I went on a creative writing course today for people who suffer from mental health issues and had a bit of time to write something based on a certain theme, intertwined with making numerous cups of tea and chatting up the girl sitting next to me. Here is what I wrote. I’ve not edited it, this is just what flowed out of me naturally in today’s session.
Looking forward to the ideal summer.
The sun was peaking down, spying on my life which was a perfect existence. When the sun is jealous then you know that your life is something special.
She’s not quite an angel but she lit up every room that she entered. Striking, extravagant, sublime… perfect. In her presence, I often closed my eyes yet the light never faded even behind closed lids. I saw kaleidoscopic beautiful fireflies prancing about the back of my eyelids. I’m sorry if I’m being over-emotional here and to anybody who reads this who wants this to have a happy ending then stop reading here.

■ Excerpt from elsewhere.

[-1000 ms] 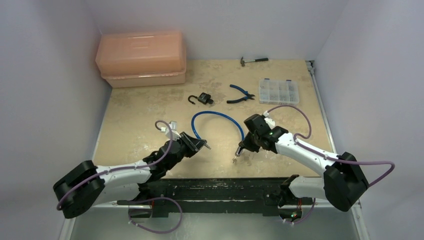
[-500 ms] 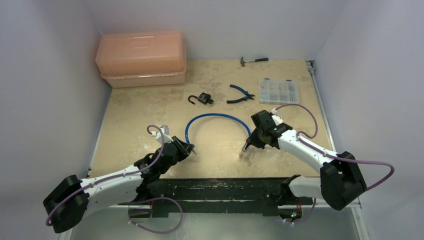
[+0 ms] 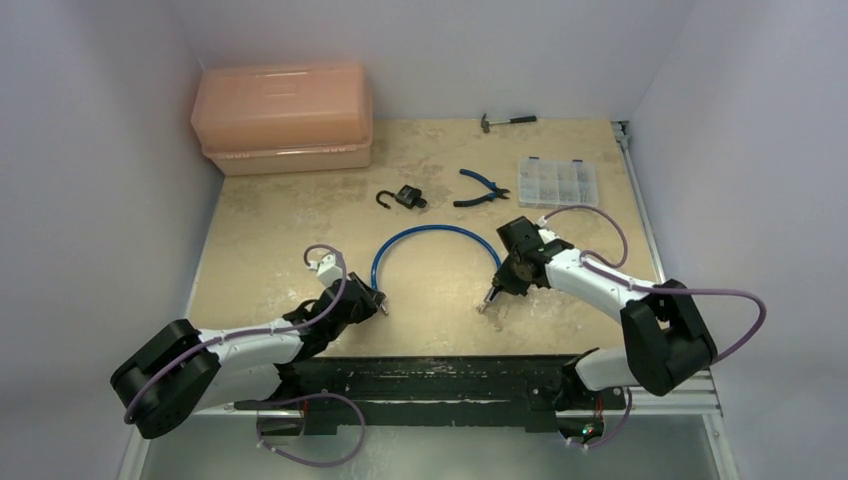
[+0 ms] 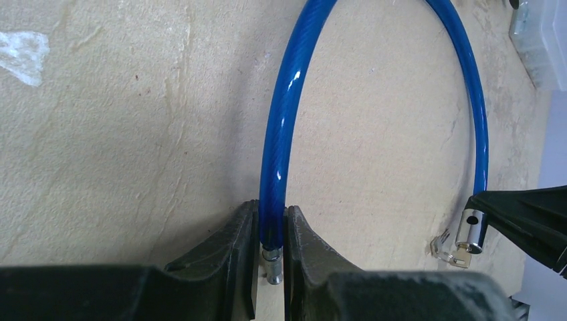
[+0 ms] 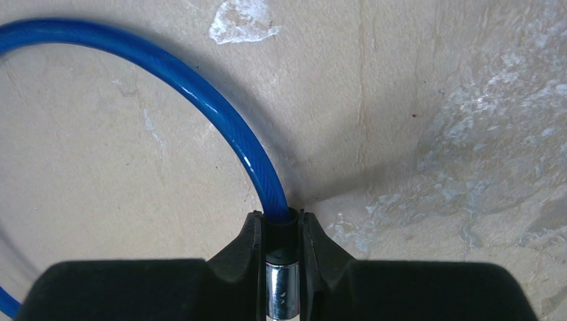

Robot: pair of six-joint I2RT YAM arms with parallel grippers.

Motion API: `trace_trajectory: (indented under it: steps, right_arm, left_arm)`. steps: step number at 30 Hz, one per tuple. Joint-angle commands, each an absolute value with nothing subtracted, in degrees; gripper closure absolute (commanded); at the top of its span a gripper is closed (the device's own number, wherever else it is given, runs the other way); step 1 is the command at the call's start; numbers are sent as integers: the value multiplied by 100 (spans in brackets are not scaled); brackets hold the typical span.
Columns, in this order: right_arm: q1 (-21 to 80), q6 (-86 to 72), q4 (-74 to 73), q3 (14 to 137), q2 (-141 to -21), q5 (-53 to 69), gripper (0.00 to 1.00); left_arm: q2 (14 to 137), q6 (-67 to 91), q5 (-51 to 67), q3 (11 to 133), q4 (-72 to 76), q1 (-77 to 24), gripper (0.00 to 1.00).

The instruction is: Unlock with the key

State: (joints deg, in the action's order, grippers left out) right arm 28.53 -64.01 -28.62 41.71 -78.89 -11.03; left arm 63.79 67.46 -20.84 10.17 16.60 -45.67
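Note:
A blue cable (image 3: 430,231) arches over the tan tabletop, and each arm holds one end of it. My left gripper (image 3: 380,303) is shut on the left end (image 4: 271,227), just above its small metal tip (image 4: 273,266). My right gripper (image 3: 492,295) is shut on the right end's black collar (image 5: 281,224) and shiny metal barrel (image 5: 281,294). In the left wrist view a small clear piece (image 4: 446,246) hangs beside that barrel (image 4: 472,231). The key is not visible in any view. The small black padlock (image 3: 408,198) lies apart, farther back.
Blue-handled pliers (image 3: 480,187) and a clear parts organizer (image 3: 557,181) lie behind the right arm. A hammer (image 3: 508,121) rests by the back wall. A pink toolbox (image 3: 283,118) fills the back left corner.
My left gripper has drawn back to the left and nearer with its cable end. The right gripper has shifted slightly right, so the arch now spreads wider.

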Motion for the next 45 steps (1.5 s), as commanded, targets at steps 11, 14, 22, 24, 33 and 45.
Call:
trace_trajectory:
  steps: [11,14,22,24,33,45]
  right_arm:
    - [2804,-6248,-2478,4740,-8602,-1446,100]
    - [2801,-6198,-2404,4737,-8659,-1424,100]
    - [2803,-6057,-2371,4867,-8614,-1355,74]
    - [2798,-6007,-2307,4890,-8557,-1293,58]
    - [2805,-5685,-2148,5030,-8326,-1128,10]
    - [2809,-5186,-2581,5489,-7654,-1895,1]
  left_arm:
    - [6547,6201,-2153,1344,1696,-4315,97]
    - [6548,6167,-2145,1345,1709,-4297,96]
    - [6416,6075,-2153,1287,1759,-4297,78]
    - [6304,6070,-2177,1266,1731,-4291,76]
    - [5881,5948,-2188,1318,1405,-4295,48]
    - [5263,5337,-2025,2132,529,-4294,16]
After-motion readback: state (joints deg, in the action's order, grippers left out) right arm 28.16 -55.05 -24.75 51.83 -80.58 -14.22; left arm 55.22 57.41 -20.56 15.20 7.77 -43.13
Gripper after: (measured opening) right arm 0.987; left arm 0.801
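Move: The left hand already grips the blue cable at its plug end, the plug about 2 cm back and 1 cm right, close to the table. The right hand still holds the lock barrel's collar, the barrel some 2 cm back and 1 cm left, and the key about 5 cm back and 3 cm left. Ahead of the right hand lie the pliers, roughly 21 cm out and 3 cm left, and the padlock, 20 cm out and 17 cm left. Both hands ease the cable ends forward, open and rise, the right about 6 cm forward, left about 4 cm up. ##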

The crow-faced demon, jet-black and extremely intimidating, whose body was made up of nothing other than ghastly, spectre-like black hands approached our table. As he walked towards us the table, the floor and ceiling were pulsating. In fact, the steady beat of the surrounding environment was slower in pace than my heart. The being had, after all, just walked out of the walls. I took a sip of my Rose wine to regain my composure and smiled at my darling but at the exact instant, her face disappeared. All that remained was an overexaggerated medium and miasma of nothingness. She was ghastly, haunting and despondent. She’d frozen in time.
I stood up slowly, tried to settle myself and nervously approached crow-face. I noticed whilst walking that the other attendees of this establishment were motionless and trapped in this moment of eternity.
I looked crow-face in his hallow, deep dark eyes whilst he stood in front of a mirror. Terrifyingly I saw another 30 crow-faces behind him in the mirror all who looked ready to jump out and join what I assumed was their leader. He opened his beak, cawed, and in a voice as gravely as the darkest and oldest bombarding forceful sin he said,
“Hello, Alex.”
The room was too cold, icy and my body felt numb and my mind felt like it was floating and looking down on the unwelcome form of myself. Crow-face smiled. It was grotesque and was the ingredient required for the most horrific nightmare.
“What have you done?” I asked, my voice dry, sounding like my tongue was no longer muscle and had been made of sandpaper.
Crow-face smiled again and giant hands such as those that made up his body projected out of the floor. They grabbed me by my arms and legs and held me down. The grip was unimaginably tight. Crow-face peered over me as if the moon was eclipsing the sun, which metaphorically, looking back, it was.
“You do not deserve this angel, she is mine and will always be mine – Now, what do you fear the most?”